給電期間は「Start-up/ Power on / Disconnection」の 3つのフェーズで構成され、いずれも「電流」で規定されている。もちろん、電圧と組み合わせれば「電力」で規定されていることにもなる。この規定は「ペアセット」ごとに規定され、これをベースに 2ペアを合計した「総電流」を決める形になっている(図1 ペアセット 参照)。タイプとクラスの対応は「図2 クラス別給電」をご覧いただきたい。

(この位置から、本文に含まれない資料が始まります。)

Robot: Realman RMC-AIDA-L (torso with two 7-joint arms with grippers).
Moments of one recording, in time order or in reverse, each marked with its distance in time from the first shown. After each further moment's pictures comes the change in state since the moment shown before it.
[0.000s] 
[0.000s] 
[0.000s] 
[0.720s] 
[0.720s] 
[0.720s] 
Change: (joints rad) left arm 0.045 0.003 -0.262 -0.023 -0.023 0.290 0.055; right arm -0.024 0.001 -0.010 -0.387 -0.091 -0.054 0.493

フェーズによる電流変化の概要は「図3 電流変化」だが、802.3bt ではタイプ別テンプレートで厳密に規定している。テンプレートは「タイプ3」と「タイプ4」で異なる。タイプ3 のテンプレートは「図4 タイプ3 電流テンプレート」、タイプ4 テンプレートは「図5 タイプ4 電流テンプレート」をご覧いただきたい。

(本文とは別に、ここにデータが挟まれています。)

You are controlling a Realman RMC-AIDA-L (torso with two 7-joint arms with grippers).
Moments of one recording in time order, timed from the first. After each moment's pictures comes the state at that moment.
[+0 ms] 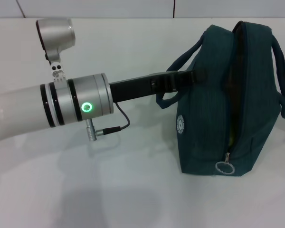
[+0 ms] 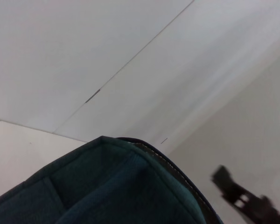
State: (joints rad) left arm -0.47 -2.10 1.60 0.75 1.11 1.17 -1.93; right arm 0.37 1.95 -0.66 -0.60 -1.49 -1.75 1.23
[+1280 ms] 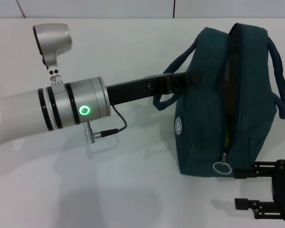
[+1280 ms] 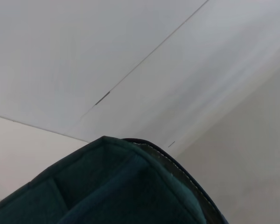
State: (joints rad) left arm -0.46 -2.10 1.59 0.74 1.10 1.16 -1.92; right arm 0.35 2.00 -0.82 -0.53 -1.97 -1.81 1.06
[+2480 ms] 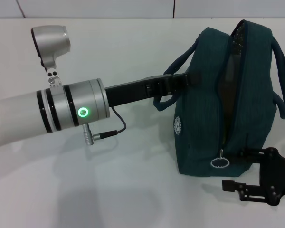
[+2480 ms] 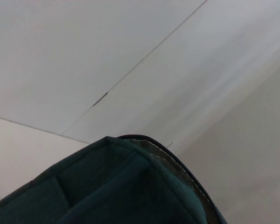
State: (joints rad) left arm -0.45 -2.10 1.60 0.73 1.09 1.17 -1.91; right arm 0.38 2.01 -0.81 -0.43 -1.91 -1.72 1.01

PSE には、タイプごとに、守らなければならない上限テンプレート(Upper bound Template)と下限テンプレート(Lower bound Template)がある。上限テンプレートの目的は、PSE とケーブルを過電流から守ることだ。PSE は、電流が上限テンプレートを超える前に電力を遮断する必要がある。下限テンプレートの目的は、PSE が PoE 規格に適合する PD を確実にサポートし、平均電力やピーク電力を保証するためにある。各フェーズでの給電電流は、青の領域に収まるように動作するが、短時間であれば緑や白の領域に入ることもある。